We remained quiet and I became lost in thought. I don’t remember where I went or what I thoughts about. Finally, the Sage continued:
“Ptah thought himself into being. But have you ever thought about why Ptah is wrapped from head to toe with only his two hands sticking out?”
“He was a metal worker…,” I said what I knew and instantly saw the problem: “…before he thought himself into being.”
We grinned at each other.
“He must have had an accident,” I continued.

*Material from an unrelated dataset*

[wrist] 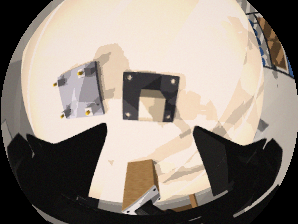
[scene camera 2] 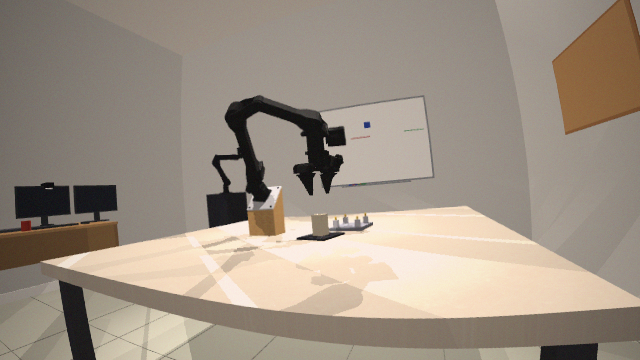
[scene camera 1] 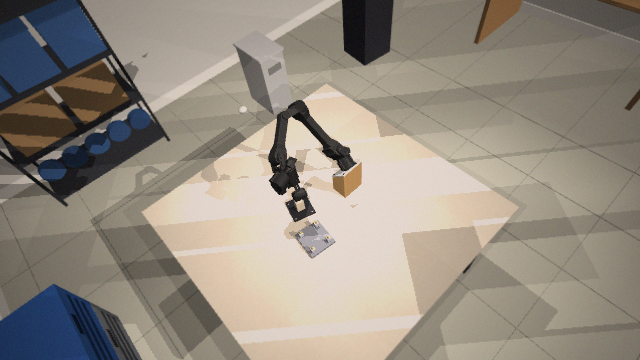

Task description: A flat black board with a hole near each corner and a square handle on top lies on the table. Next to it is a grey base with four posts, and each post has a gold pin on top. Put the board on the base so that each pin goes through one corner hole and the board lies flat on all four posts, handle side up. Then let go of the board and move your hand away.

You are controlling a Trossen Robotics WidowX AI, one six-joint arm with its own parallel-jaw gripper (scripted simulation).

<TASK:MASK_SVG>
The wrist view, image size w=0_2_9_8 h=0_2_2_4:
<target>my gripper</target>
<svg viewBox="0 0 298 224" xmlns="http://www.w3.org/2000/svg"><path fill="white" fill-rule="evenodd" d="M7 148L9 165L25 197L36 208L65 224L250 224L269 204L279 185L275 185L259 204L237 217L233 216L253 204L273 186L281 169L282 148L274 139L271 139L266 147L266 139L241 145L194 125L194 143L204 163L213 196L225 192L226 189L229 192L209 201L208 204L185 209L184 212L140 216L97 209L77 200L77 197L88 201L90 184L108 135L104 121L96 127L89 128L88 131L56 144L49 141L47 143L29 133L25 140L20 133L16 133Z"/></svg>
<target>flat black board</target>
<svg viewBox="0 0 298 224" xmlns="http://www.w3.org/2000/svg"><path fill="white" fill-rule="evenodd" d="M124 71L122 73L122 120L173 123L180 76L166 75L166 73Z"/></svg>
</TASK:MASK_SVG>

“And reinvented himself within the realm of Djehouty, into an existence of thought and word,” the Sage added. “Ptah realized that when he no longer had the use of his legs and arms, he had to excel at thinking. You will have a chance to think this development through as well. You will be serving with Prince Djehouty-Moses in Men Nefer, the Royal Residence. You will be a Follower of Heroo. When the Prince, the Young Heroo, performs the ceremonies of Ptah as High Priest, you will be able to think about that God and how he changed from being a metal worker to a creator with thought and speech like Djehouty. Many who know the God Djehouty believe that Ptah usurped Djehouty’s functions.”

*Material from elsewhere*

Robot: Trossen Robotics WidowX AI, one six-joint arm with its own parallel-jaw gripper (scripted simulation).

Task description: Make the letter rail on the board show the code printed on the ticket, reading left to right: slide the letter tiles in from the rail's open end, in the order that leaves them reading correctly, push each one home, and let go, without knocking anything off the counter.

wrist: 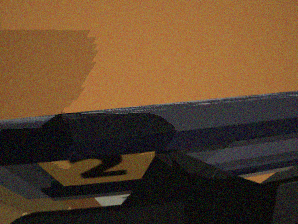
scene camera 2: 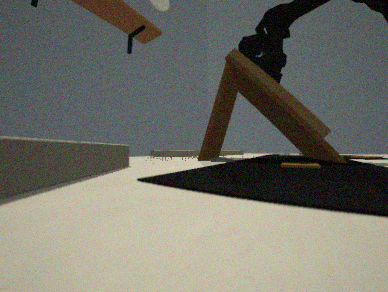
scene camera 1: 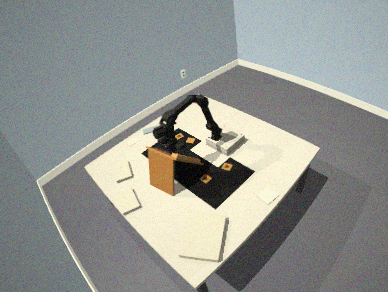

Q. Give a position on a black mat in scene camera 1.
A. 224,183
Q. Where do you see a slanted board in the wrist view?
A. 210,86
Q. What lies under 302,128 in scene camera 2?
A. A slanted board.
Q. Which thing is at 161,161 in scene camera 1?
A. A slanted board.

I imagined a metal forge. A long trench, like a riverbed, channeled the north wind into a narrow funnel that made the forge fire burn with white heat. I could see the four assistants lift the earthenware melting-bowl with cold metal rods forked like the branch of a tree. Ptah looked into the bowl at the liquid gold, nodded and ordered his assistants to pour it. Without thinking, they tilted the melting bowl too soon and the liquid gold poured over their Master, burning his skin before it solidified. There he stood, the Master Metal Forger, like a statue of solid gold with a normal head. Because he was a God, he could not die. Because he acted like a human being, he could not reverse the accident. His new skin of gold was too hot under the full gaze of the sun, too cold in the darkness of the night. Ptah had to be bandaged like a mummy with royal linen because he was still alive. He could no longer create the potent scepters and spears for the Pharaohs, nor the beautiful charms and amulets for the Queens.

Amenhotep, Son of Hapu, interrupted my thoughts:
“Another God, Amun, was hiding from the rays of Ra in the western mountains. He was a God of the dead, living in the darkness of tombs, hidden from sight. When a family, who, for generations have done nothing but bury the dead, crossed Hapy, the great river, to the east side and brought Amun with them, everyone laughed at them. “Where is your God?” they asked. “Did you leave him behind in the tombs, as dead as the corpses over which he stands guard?” But as the years passed this family became the rulers of Ipet Sout. The local God, Min of the Great Phallus, merged with Amun and became Amun-Min of the Great Phallus. But even as Amun-Min, his identity, except for his phallus, remained obscure. Many generations later this family became the rulers of the Two Lands and Amun merged with Ra. His identity was complete. He came from total obscurity, having been hidden among the dead, into the light. When he merged with Ra, however, the truth is that Amun became even more hidden behind the Sun God’s brilliance. Note, Horemheb, something even more strange about Amun: his path was the reverse of the path of Aseer, who was born into life through his mother Nout, was murdered twice and became the God of the living essence of the Noble Cattle after death.”